• Exercise details: Could the listing be repeated exactly, with every picture dropped?

• Data shown:
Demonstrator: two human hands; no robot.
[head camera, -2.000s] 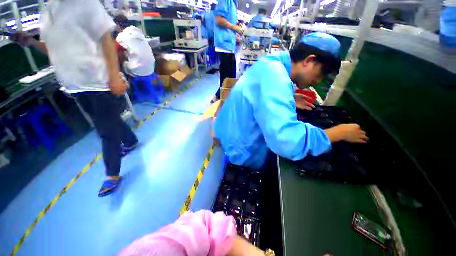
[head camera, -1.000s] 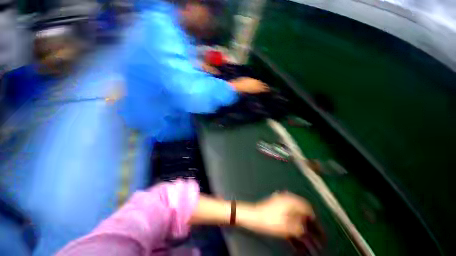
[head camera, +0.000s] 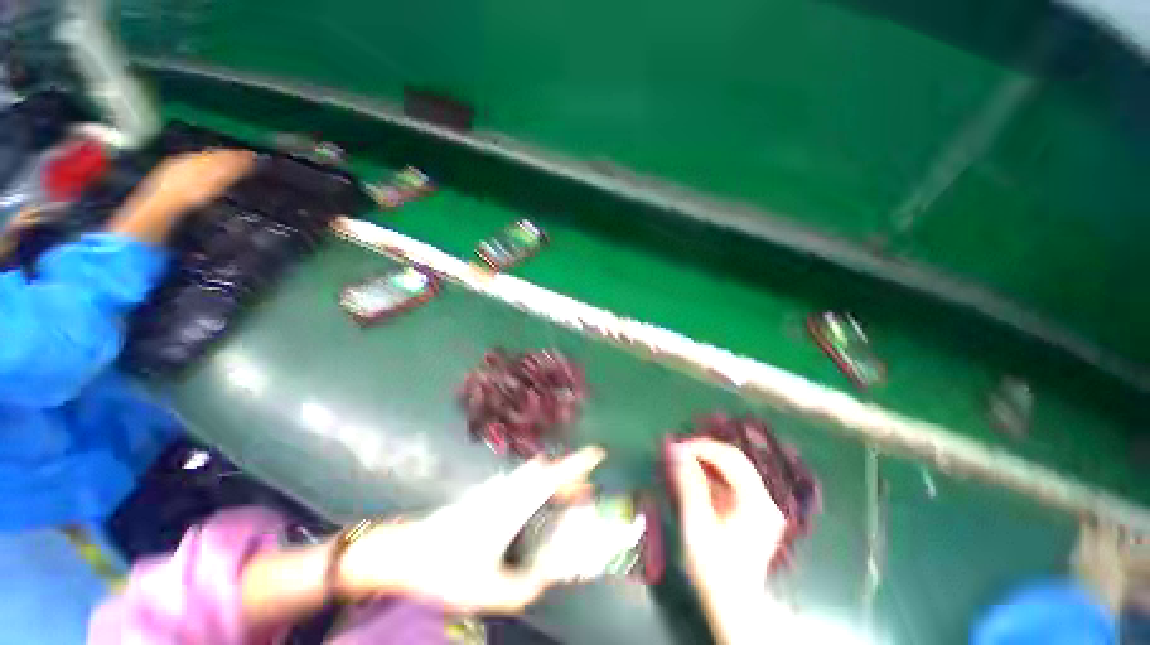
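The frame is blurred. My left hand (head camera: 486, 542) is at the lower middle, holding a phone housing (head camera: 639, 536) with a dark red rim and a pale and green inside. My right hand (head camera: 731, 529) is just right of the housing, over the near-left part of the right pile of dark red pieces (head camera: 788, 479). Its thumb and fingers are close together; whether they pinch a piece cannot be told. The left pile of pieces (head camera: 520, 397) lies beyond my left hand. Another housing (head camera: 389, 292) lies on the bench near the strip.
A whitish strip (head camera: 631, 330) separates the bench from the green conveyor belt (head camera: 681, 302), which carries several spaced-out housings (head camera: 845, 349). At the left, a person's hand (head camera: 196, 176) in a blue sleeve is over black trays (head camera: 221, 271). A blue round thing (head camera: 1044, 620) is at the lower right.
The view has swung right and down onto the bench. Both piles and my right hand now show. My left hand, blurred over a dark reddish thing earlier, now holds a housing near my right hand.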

• Response to the exercise:
Demonstrator: two human hands; no robot.
[head camera, -2.000s] 
[head camera, -1.000s] 
[head camera, +0.000s] 
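The frame is blurred. My left hand (head camera: 486, 542) is at the lower middle, holding a phone housing (head camera: 639, 536) with a dark red rim and a pale and green inside. My right hand (head camera: 731, 529) is just right of the housing, over the near-left part of the right pile of dark red pieces (head camera: 788, 479). Its thumb and fingers are close together; whether they pinch a piece cannot be told. The left pile of pieces (head camera: 520, 397) lies beyond my left hand. Another housing (head camera: 389, 292) lies on the bench near the strip.
A whitish strip (head camera: 631, 330) separates the bench from the green conveyor belt (head camera: 681, 302), which carries several spaced-out housings (head camera: 845, 349). At the left, a person's hand (head camera: 196, 176) in a blue sleeve is over black trays (head camera: 221, 271). A blue round thing (head camera: 1044, 620) is at the lower right.
The view has swung right and down onto the bench. Both piles and my right hand now show. My left hand, blurred over a dark reddish thing earlier, now holds a housing near my right hand.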

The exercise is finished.